**WHAT IS BEING ASKED:**
Each line below that contains the word "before" is to be counted; give only the final number.

::::::::

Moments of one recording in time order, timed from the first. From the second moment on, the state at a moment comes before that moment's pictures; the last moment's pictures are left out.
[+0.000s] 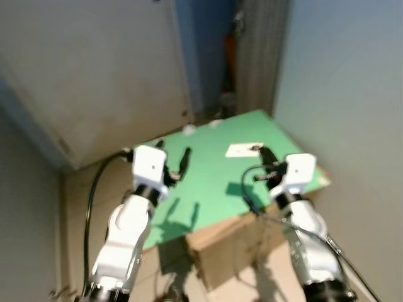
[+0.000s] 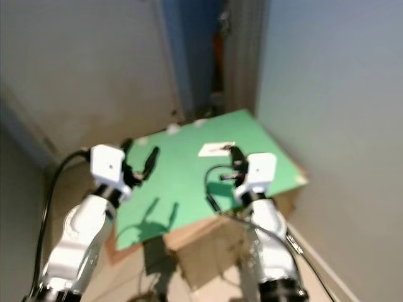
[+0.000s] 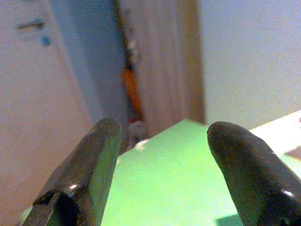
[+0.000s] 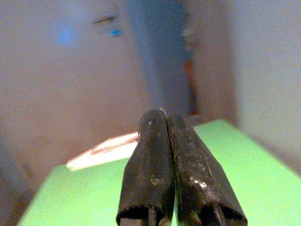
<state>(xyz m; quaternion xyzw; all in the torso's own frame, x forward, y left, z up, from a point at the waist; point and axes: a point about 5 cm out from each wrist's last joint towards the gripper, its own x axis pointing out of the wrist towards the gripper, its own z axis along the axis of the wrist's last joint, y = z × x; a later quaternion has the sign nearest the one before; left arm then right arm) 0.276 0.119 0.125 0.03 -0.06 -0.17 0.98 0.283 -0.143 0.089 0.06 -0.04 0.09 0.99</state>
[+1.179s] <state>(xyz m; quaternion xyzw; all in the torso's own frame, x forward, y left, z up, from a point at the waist) 0.283 0.125 0.111 0.05 -0.04 -0.19 0.98 0.281 -0.137 0.075 0.06 -0.01 0.11 0.99</state>
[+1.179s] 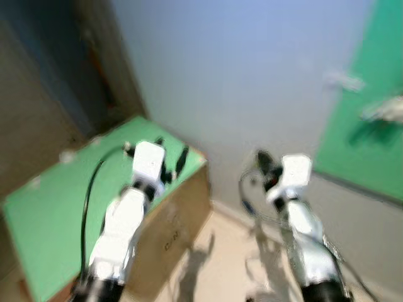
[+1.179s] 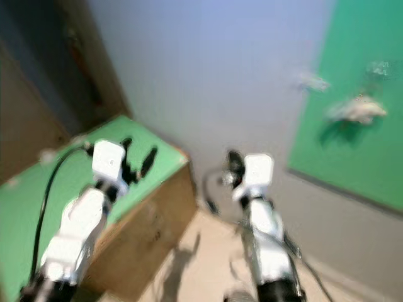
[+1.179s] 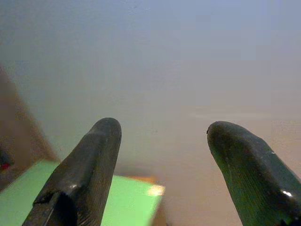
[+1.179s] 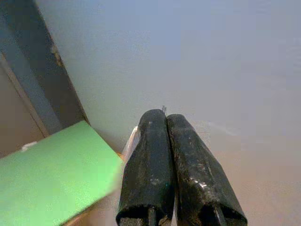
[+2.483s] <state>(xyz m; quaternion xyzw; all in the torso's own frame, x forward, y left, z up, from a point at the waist) 0.282 0.124 0.110 0.06 -0.04 -0.22 0.97 0.286 -0.140 0.075 0.07 -0.01 0.11 0.99</state>
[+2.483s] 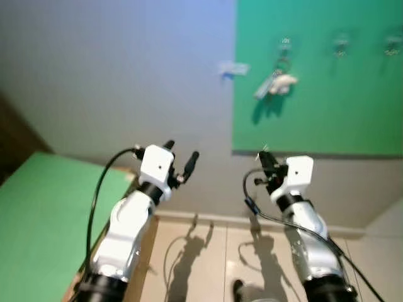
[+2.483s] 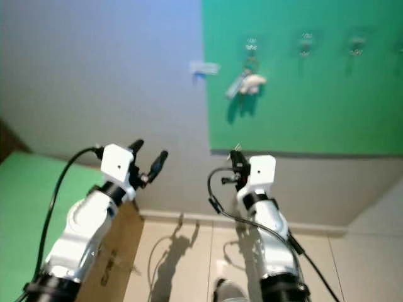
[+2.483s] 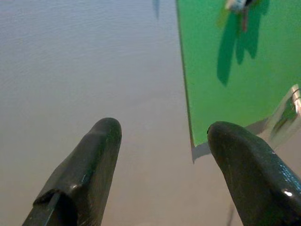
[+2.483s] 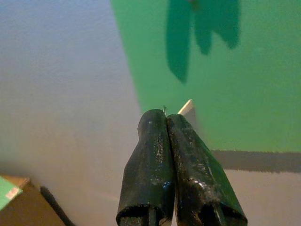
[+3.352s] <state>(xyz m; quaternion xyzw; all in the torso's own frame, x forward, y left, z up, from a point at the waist) 0.284 0.122 0.111 0.07 -0.05 -0.22 0.97 0.285 -0.140 0.070 0.05 0.00 0.12 0.99</state>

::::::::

**RESPONSE FOR THIS EXERCISE:**
2